§ **Assignment**: Set down every record below exactly as it appears, but without the pictures.

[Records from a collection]

● ● ●

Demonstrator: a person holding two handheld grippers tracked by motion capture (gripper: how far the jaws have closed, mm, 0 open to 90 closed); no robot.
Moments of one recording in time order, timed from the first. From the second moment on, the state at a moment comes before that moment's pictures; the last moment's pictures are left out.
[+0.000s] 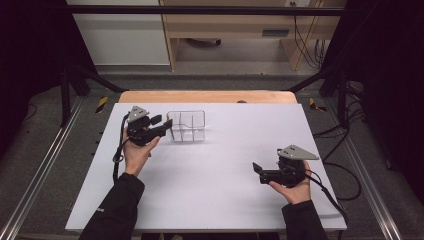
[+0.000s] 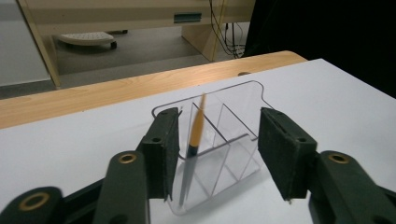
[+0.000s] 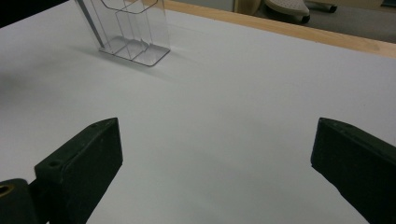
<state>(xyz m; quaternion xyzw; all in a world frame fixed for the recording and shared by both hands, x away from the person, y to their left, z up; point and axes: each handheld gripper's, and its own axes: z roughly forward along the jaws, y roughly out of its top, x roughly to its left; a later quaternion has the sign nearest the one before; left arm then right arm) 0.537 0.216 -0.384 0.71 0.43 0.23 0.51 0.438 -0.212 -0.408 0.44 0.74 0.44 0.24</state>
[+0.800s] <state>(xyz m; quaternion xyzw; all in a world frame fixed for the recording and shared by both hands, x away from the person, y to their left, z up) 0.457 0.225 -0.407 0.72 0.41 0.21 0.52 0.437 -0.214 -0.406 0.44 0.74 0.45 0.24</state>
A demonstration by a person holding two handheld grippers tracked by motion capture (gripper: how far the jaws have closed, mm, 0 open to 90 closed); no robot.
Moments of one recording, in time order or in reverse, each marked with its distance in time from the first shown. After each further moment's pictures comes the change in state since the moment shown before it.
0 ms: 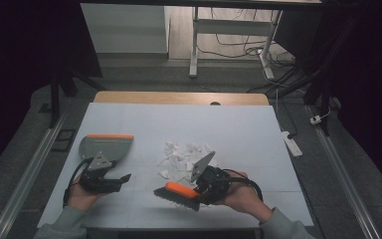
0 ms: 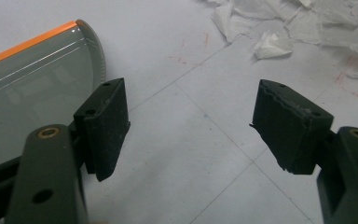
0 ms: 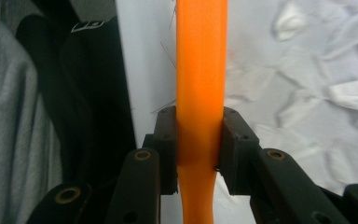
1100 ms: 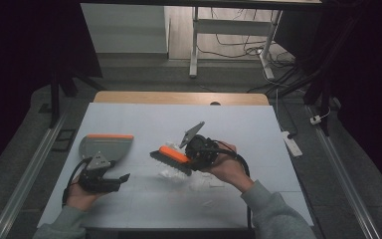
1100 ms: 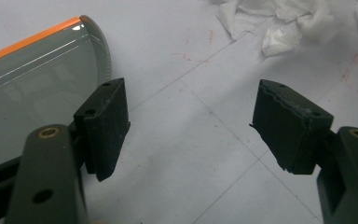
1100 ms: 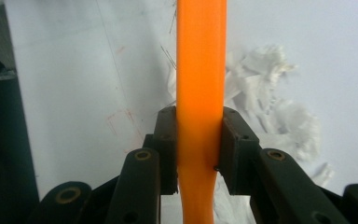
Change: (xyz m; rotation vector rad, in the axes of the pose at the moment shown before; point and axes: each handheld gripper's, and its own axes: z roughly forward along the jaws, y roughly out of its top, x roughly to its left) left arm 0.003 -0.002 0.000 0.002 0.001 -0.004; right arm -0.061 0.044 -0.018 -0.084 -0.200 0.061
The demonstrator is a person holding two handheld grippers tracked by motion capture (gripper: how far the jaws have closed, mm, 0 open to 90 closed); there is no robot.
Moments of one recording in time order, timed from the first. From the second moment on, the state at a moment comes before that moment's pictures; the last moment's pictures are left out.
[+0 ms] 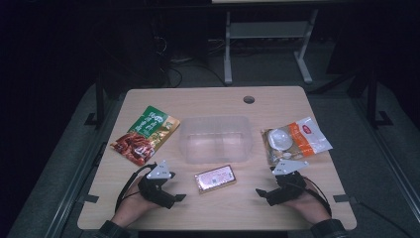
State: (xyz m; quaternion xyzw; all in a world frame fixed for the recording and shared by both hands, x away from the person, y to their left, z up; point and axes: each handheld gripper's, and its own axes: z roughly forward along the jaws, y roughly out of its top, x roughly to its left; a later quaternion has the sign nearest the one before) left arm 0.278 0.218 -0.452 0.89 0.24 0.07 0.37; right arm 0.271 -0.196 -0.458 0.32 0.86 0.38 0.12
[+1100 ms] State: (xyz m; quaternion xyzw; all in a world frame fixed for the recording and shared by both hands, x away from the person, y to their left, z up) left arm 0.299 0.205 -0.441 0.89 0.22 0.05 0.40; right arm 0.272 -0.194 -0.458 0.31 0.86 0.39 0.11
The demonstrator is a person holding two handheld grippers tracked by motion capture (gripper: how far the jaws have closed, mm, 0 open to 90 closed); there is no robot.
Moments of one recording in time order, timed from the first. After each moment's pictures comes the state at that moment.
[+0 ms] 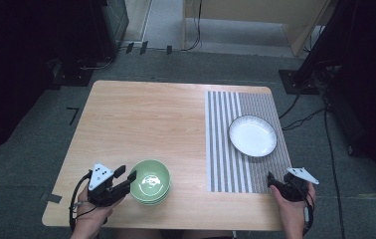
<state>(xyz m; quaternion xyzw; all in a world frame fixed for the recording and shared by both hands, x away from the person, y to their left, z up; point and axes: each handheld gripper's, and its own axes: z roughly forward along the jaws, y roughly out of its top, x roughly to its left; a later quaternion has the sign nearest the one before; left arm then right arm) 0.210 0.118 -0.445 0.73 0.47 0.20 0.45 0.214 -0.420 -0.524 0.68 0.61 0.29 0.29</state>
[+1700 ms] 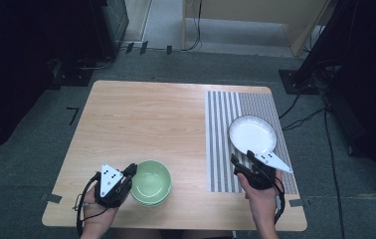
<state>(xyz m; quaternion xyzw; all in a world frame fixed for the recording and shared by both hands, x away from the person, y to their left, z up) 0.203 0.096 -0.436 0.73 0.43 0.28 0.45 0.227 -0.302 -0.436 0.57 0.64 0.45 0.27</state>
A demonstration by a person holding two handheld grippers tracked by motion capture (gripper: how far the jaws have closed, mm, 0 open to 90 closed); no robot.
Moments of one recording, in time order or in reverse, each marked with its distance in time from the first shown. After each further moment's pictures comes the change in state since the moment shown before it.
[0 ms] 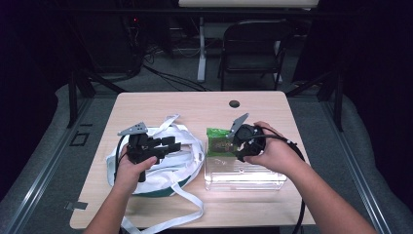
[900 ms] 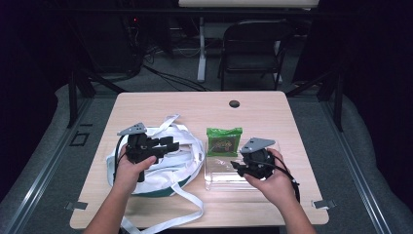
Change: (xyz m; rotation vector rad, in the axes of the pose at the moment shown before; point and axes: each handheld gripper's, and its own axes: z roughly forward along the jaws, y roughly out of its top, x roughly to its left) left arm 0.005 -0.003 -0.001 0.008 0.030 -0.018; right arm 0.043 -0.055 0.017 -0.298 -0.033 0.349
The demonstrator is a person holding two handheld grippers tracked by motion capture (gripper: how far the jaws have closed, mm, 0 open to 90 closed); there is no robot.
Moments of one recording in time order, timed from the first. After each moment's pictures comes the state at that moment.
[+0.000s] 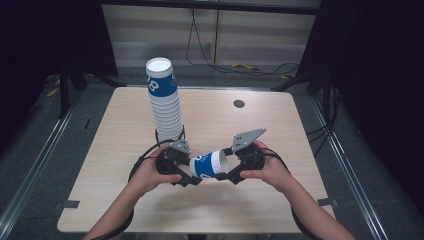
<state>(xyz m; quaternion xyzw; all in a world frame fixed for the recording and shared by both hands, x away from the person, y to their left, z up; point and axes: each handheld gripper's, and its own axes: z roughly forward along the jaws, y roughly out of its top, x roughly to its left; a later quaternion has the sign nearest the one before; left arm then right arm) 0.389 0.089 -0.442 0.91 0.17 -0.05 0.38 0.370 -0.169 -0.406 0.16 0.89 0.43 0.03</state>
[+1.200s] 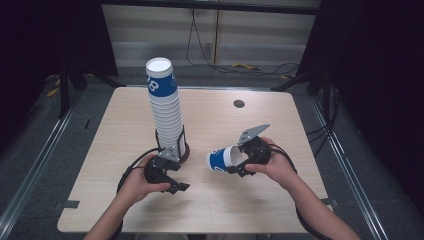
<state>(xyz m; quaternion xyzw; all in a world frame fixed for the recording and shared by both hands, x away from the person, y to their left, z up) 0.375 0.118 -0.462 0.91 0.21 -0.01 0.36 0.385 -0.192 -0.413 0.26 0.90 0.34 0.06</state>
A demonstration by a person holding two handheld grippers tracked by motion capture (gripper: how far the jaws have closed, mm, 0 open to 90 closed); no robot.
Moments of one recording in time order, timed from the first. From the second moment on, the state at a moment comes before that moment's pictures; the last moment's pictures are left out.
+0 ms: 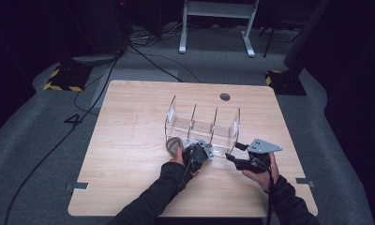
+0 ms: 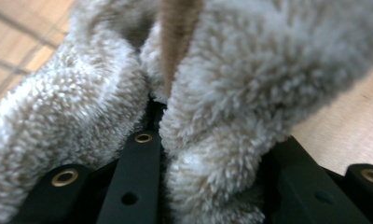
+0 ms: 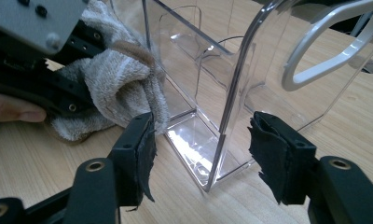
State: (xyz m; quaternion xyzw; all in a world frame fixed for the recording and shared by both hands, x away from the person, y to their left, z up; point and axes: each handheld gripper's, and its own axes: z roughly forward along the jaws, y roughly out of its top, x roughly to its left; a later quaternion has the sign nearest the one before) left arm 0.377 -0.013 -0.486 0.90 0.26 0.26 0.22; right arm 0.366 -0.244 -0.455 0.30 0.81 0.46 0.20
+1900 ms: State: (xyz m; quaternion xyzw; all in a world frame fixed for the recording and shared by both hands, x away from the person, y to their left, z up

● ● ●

§ **Task answer**:
Demonstrator: a person holding two handheld grippers tracked by motion capture (gripper: how far the jaws have closed, mm, 0 open to 90 closed); no robot.
Moments of one recording in time order, timed from the first. From the second moment on, the state at a moment comes before that moment's pictures; the last moment's pictures are left out.
[+0.000s] 
[+0.000s] 
[+0.000s] 
<state>(xyz m; quaternion xyzw; all in a world frame fixed for the recording and shared by both hands, x away from the person, y to their left, z up; point and axes: each handheld gripper's, and its own axes: z roughly forward along the jaws, y roughly out of its top, x roughly to its left; a later quaternion has the sign nearest the one before; left arm then right arm) 0.537 0.216 -0.384 0.71 0.43 0.23 0.51 0.438 -0.212 -0.408 0.44 0.74 0.44 0.24</state>
[+0.800s] <state>(xyz m; quaternion xyzw; all in a world frame fixed for the recording and shared by both hands, x away from the person, y to their left, z up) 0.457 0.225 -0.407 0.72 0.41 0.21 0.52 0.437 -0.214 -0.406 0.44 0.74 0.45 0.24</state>
A demonstration by a person holding two handheld grippers tracked by motion capture (gripper: how far the jaws have closed, mm, 0 open to 90 closed); no robot.
Moments of one recording, in time order or in reverse, each marked with its distance in time from the first shown. After each further moment's pictures comes the change in state since the moment shown before it.
0 ms: 
0 ms: 
0 ms: 
1100 ms: 
1100 ms: 
1100 ms: 
Change: (xyz m; rotation vector rad, in the axes of the pose at the moment shown before; point and axes: each handheld gripper's, and its own axes: z roughly forward along the jaws, y roughly out of its top, x roughly to its left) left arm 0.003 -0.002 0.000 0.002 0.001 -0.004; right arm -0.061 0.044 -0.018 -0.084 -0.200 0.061
The demonstrator is a person holding two handheld grippers tracked by motion capture (gripper: how far the jaws have closed, mm, 0 open to 90 closed); there is no robot.
Moments of one recording in time order, timed from the first. From the second moment on, the state at a moment comes before that moment's pictures; the last moment's pictures are left out.
[+0 ms] 
State: (xyz m; quaternion xyzw; all in a world frame fixed for the recording and shared by both hands, x away from the person, y to their left, z up; point and axes: each handheld gripper's, and its own axes: z roughly forward along the jaws, y roughly out of its top, x roughly to its left; a later quaternion has the sign nearest the one before) left arm 0.278 0.218 -0.452 0.89 0.24 0.07 0.37; right arm 0.271 -0.196 -0.458 0.32 0.86 0.38 0.12
[+1100 ms] State: (xyz m; quaternion xyzw; all in a world frame fixed for the recording and shared by both hands, x away from the person, y to their left, z up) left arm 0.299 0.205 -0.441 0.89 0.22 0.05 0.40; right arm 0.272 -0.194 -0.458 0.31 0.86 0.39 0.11
The demonstrator is a person holding two handheld grippers tracked by motion capture (gripper: how far the jaws have closed, mm, 0 open to 90 closed); there is no robot.
Moments of one recording in time order, timed from the first. After each moment's pictures comes the state at that moment.
[+0 ms] 
<state>(xyz m; quaternion xyzw; all in a world frame fixed for the recording and shared by both hands, x away from the person, y to their left, z up; point and axes: each handheld gripper's, and its own axes: z roughly forward along the jaws, y roughly out of its top, x roughly to its left; a later quaternion has the sign nearest the one before; left arm then right arm) 0.210 0.118 -0.445 0.73 0.47 0.20 0.45 0.214 -0.420 -0.524 0.68 0.61 0.29 0.29</state>
[+1700 ms] 
<state>(xyz m; quaternion xyzw; all in a world frame fixed for the recording and shared by both hands, x away from the person, y to their left, z up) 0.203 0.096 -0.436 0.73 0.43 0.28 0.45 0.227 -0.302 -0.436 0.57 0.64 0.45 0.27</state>
A demonstration by a person holding two handheld grippers tracked by motion capture (gripper: how far the jaws have closed, mm, 0 open to 90 closed); no robot.
Moments of one recording, in time order or in reverse, each marked with its distance in time from the first shown. After each further moment's pictures comes the change in state since the moment shown before it.
[0 ms] 
[900 ms] 
Change: (xyz m; rotation vector rad, in the axes of the pose at the moment shown before; point and axes: each handheld gripper's, and its own axes: z roughly forward along the jaws, y roughly out of its top, x roughly to its left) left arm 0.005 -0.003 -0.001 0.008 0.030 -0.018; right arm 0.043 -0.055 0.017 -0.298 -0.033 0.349
The demonstrator is a person holding two handheld grippers tracked by motion capture (gripper: how far the jaws have closed, mm, 0 open to 90 closed); there is no robot.
Moments of one recording in time order, timed from the first. After each moment's pictures comes the state at that moment.
[+0.000s] 
<state>(xyz m; quaternion xyzw; all in a world frame fixed for the recording and shared by both hands, x away from the person, y to their left, z up; point and axes: each handheld gripper's, and its own axes: z roughly forward along the jaws, y roughly out of its top, x roughly to its left; a later quaternion has the sign nearest the one before; left arm then right arm) 0.389 0.089 -0.442 0.91 0.17 -0.05 0.38 0.370 -0.169 -0.406 0.16 0.89 0.43 0.03</state>
[+1.200s] 
<state>(xyz m; quaternion xyzw; all in a world frame fixed for the recording and shared by both hands, x away from the person, y to their left, z up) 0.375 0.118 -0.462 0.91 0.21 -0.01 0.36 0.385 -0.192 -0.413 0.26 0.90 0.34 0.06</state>
A demonstration by a person holding two handheld grippers tracked by motion capture (gripper: how far the jaws have closed, mm, 0 open to 90 closed); no robot.
Moments of one recording in time order, timed from the first. From the second moment on, the state at a moment comes before that moment's pictures; the last moment's pictures are left out.
+0 ms: 
+0 ms: 
+0 ms: 
State: (xyz m; quaternion xyzw; all in a world frame fixed for the recording and shared by both hands, x away from the person, y to their left, z up; point and axes: each handheld gripper's, and its own axes: z roughly forward along the jaws, y roughly out of its top, x roughly to its left; a later quaternion has the sign nearest the one before) left arm 0.377 -0.013 -0.486 0.90 0.26 0.26 0.22; right arm 0.366 -0.244 -0.455 0.30 0.81 0.46 0.20
+1900 ms: State: (xyz m; quaternion xyzw; all in a world frame fixed for the recording and shared by both hands, x away from the person, y to their left, z up

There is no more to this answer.